The script run_splash_example.sh will run SPLASH on the example data (provided SPLASH has been installed and the path to the binaries has been set correctly in the script). After running SPLASH, you can modify the dataset_table.csv file to point to the location of the SPLASH output folder and the metadata file resources/metadata/H5N1_example_metadata.csv. You can then run FLASH using Snakemake as described above.
In principal FLASH has been written to run on any data with sturctured phenotype/metadata labels provided. However, there are some caveats to this.
The FLASH paramaters are built to only include metadata categories from a metadata file with >= 28 samples in the smallest class of a metadata category. This means that only datasets with exactly 56 samples (that are evenly split into 28 and 28 will pass the adelie step of the pipeline.

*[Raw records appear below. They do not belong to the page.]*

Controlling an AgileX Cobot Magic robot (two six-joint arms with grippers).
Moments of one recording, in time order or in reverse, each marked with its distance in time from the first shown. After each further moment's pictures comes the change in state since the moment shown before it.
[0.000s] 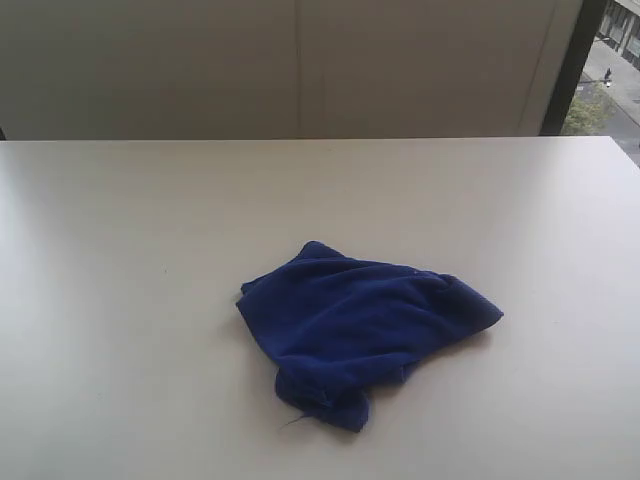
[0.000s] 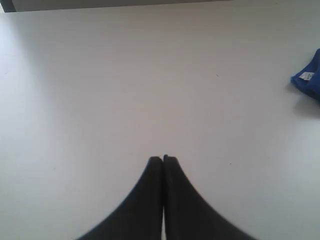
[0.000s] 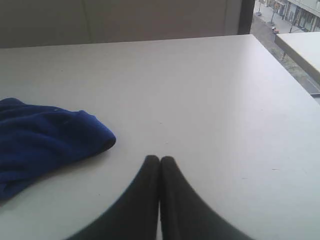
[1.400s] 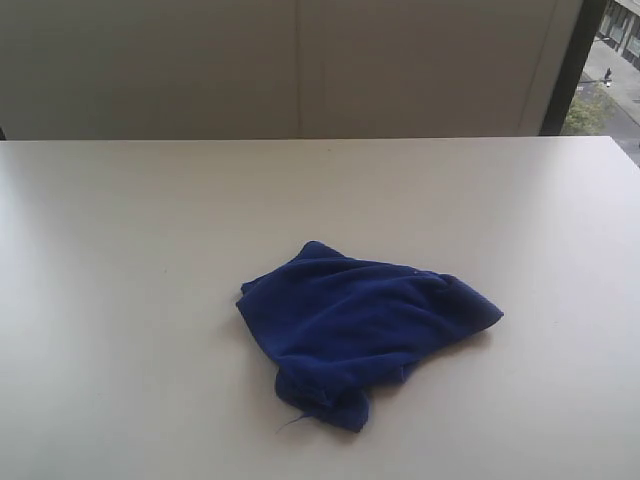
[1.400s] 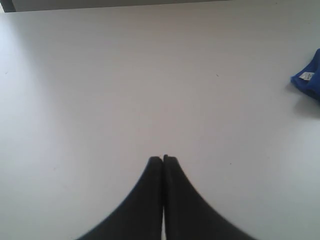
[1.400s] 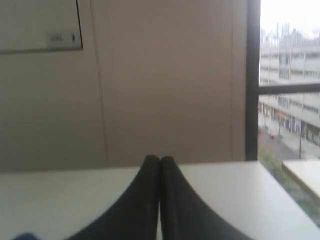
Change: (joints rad) left arm 0.000 0.000 0.000 0.000 0.000 0.000; right arm 0.000 0.000 0.002 0.000 -0.471 0.003
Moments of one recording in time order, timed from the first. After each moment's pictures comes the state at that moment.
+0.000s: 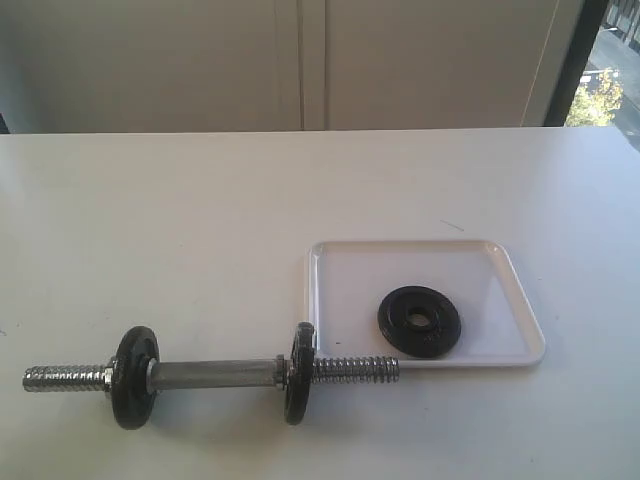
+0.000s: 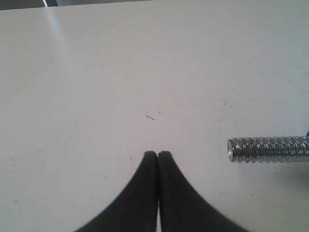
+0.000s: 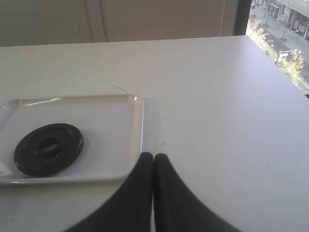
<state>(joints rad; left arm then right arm) 0.03 0.01 0.02 -0.07 0.39 0.10 0.04 0.01 0.00 -0.01 0.34 0.11</state>
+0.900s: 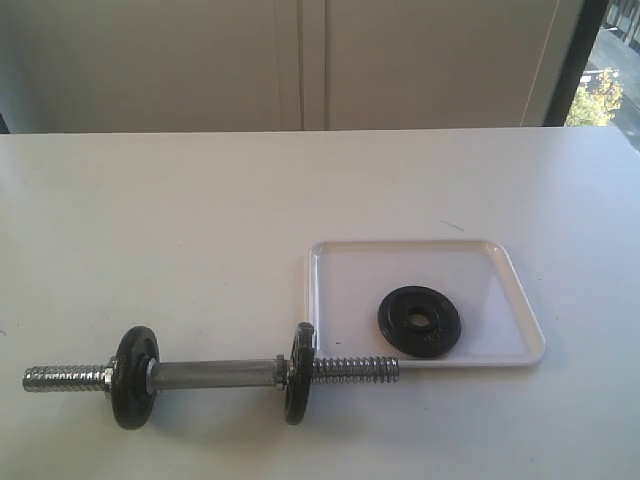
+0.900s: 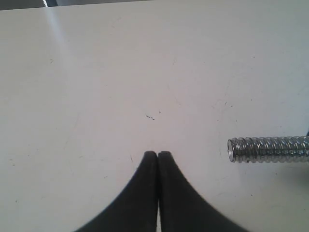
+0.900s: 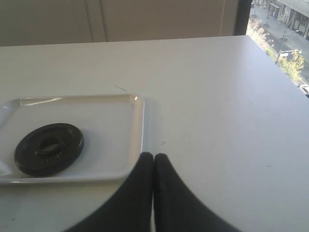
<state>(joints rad) 0.03 0.01 0.02 -0.07 0.39 0.10 0.05 0.01 0.00 -0.01 0.34 0.11</state>
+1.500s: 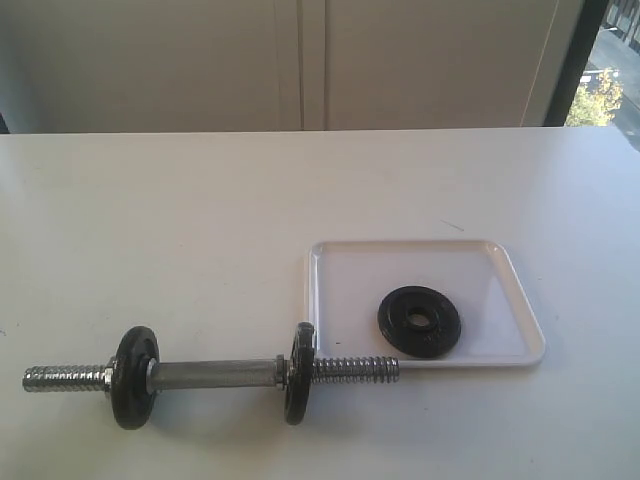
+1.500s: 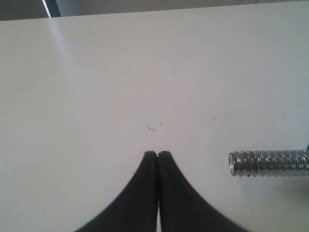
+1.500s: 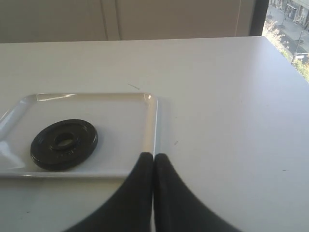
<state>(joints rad) 0.03 0.01 0.02 -0.07 0.36 0.10 0.10 0.01 0.00 -0.01 0.34 0.11</state>
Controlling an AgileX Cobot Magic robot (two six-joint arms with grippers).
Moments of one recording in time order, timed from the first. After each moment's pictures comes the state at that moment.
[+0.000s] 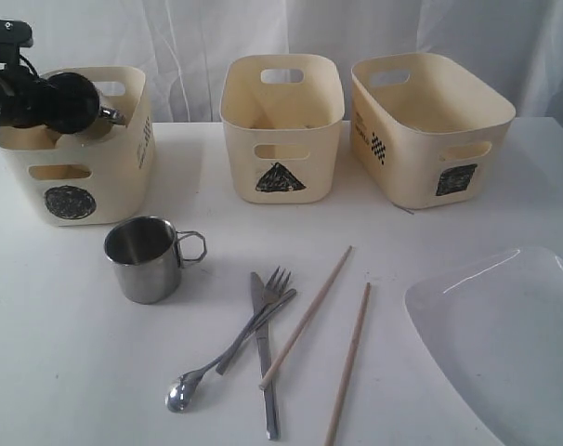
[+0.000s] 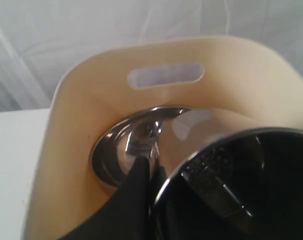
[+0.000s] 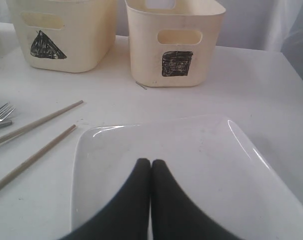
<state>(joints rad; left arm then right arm) -0.05 1.95 -1.37 0.25 -0.07 -0.20 0.04 0.01 0.00 -0.07 0.35 0.04</state>
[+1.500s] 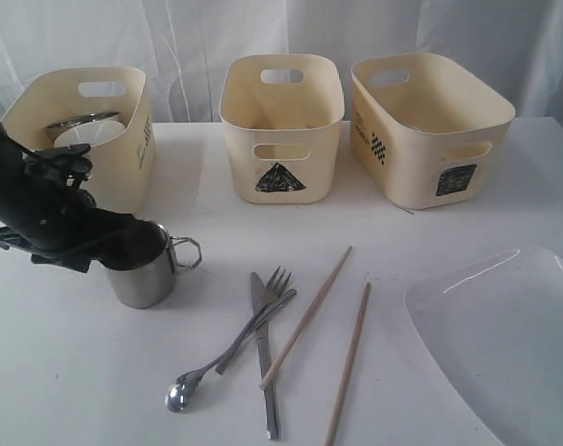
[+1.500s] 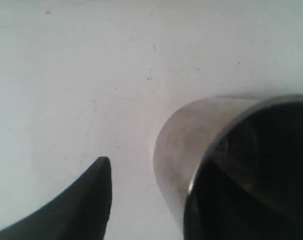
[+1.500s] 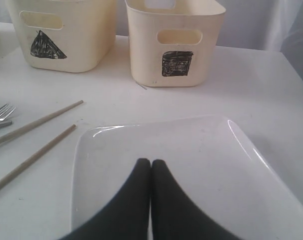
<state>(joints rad) -0.20 1.80 -1.07 -0.41 0.58 0.22 0.04 0.01 0.00 -0.07 0.35 0.04</state>
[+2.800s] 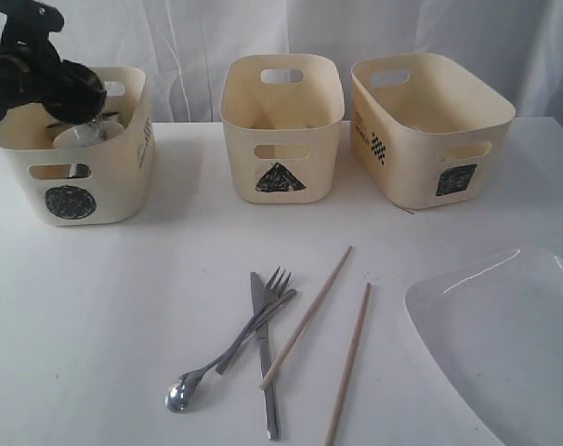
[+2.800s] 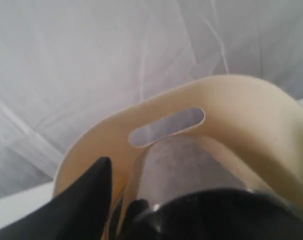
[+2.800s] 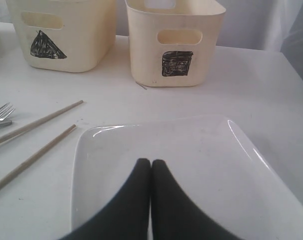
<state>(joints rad) -0.08 2.04 -1.52 0.00 -0.14 0.32 0.04 0.01 0.00 -0.07 0.35 0.04</state>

This can be changed by adjusting the paramater min_samples_adelie in the extended_options section of the config.yml file. The default number was chosen after extensive testing in many datasets but feel free to experiment with smaller datasets. It is possilbe the the unsupervised clustering mode will still work for smaller amounts of data.
If SPLASH does not provide a good insight into the structure encoded in your set of samples, it will not provide many anchors with hgih effect size. Because we use a default of 0.6 to filter for high effect size anchors, this could mean too few anchors enter into the analysis in the first place. This can be dropped in the config.yaml by adjusting the effect_size_cutoff praramter under extended_options.